Gegenseitiger Zugriff für Familienmitglieder auf Apps, Musik, Fotos, Filme.

Musik und Filme teilen

Von Apple gibts eine neue Version des Multimediaprogramms iTunes – mit besonderem Augenmerk auf Familien. Die Neuerungen sind überschaubar.
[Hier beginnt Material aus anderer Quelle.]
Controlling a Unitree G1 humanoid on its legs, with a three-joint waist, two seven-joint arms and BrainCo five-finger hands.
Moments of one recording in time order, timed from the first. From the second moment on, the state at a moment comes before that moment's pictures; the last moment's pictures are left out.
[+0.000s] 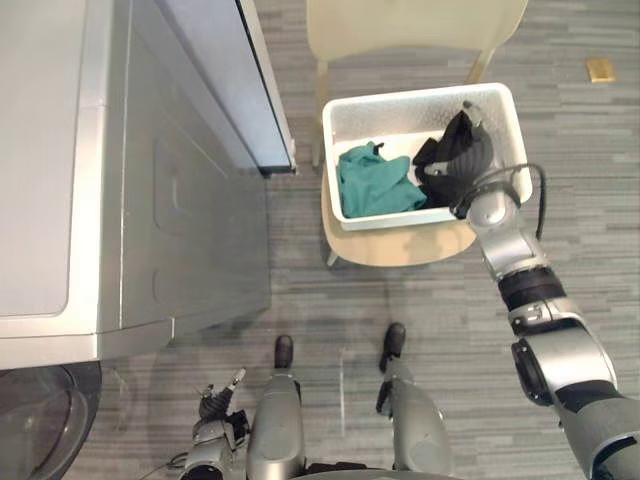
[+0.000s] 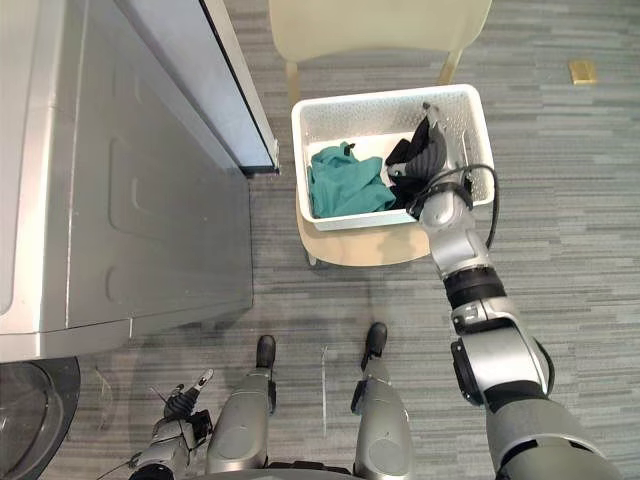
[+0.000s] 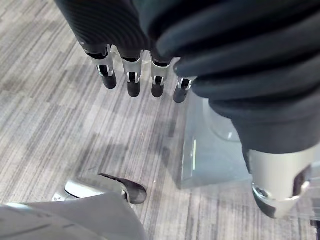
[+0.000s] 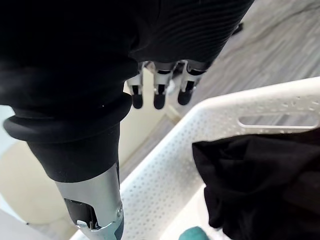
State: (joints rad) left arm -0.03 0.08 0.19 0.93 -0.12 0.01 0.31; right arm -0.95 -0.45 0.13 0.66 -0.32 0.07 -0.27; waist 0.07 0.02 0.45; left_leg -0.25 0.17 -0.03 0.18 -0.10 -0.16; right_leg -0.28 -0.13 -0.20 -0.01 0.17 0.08
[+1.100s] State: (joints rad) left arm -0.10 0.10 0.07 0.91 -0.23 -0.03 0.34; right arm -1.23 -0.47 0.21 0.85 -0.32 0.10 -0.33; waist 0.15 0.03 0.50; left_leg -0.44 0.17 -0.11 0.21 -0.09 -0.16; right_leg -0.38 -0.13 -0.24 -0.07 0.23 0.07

Neu bietet iTunes eine Familien-Freigabe für Apps, Musik, Filme, Podcasts und mehr. So haben alle Familienmitglieder Zugriff auf gekaufte Inhalte. Der Vater, der sich gerade geschäftlich im Ausland befindet, kann dann zum Beispiel mit seinem Notebook via iTunes ein Hörbuch kaufen, das auch seine Tochter zu Hause ab dem Zeitpunkt des Erwerbs mit dem iPad anhören kann. Hierzu muss ein Erwachsener in den Einstellungen unter «iCloud» «Familienfreigabe einrichten» wählen und kann dann bis zu fünf Familienmitglieder einladen. Alle müssen eine eigene Apple-ID haben. Eine Familie mit mehr als sechs Mitgliedern guckt in die Röhre.

Kinderkonto

Seit Kurzem können Eltern für ihre Kinder unter 13 eine spezielle Apple-ID einrichten. Für diese legen sie die Regeln bezüglich App-Käufen, Altersfreigabe und Zugriff auf Inhalte fest. Mit der Apple-ID für Kinder können diese beispielsweise ihre Eltern bitten, ein Spiel zu kaufen.

Nicht ohne Probleme

Die Familienfreigabe leidet unter Startschwierigkeiten: Einige Nutzer klagten darüber, dass sich gewisse freigegebene Apps, Musikalben, Filme etc., die von einem Familienmitglied gekauft worden waren, nicht kostenlos öffnen liessen. Teilweise funktionierte die Freigabe wieder, nachdem sie sich im App-Store oder in iTunes ab- und wieder angemeldet hatten. Da Apple bei grösseren Problemen meist rasch Updates liefert, sollte das Problem bald behoben sein.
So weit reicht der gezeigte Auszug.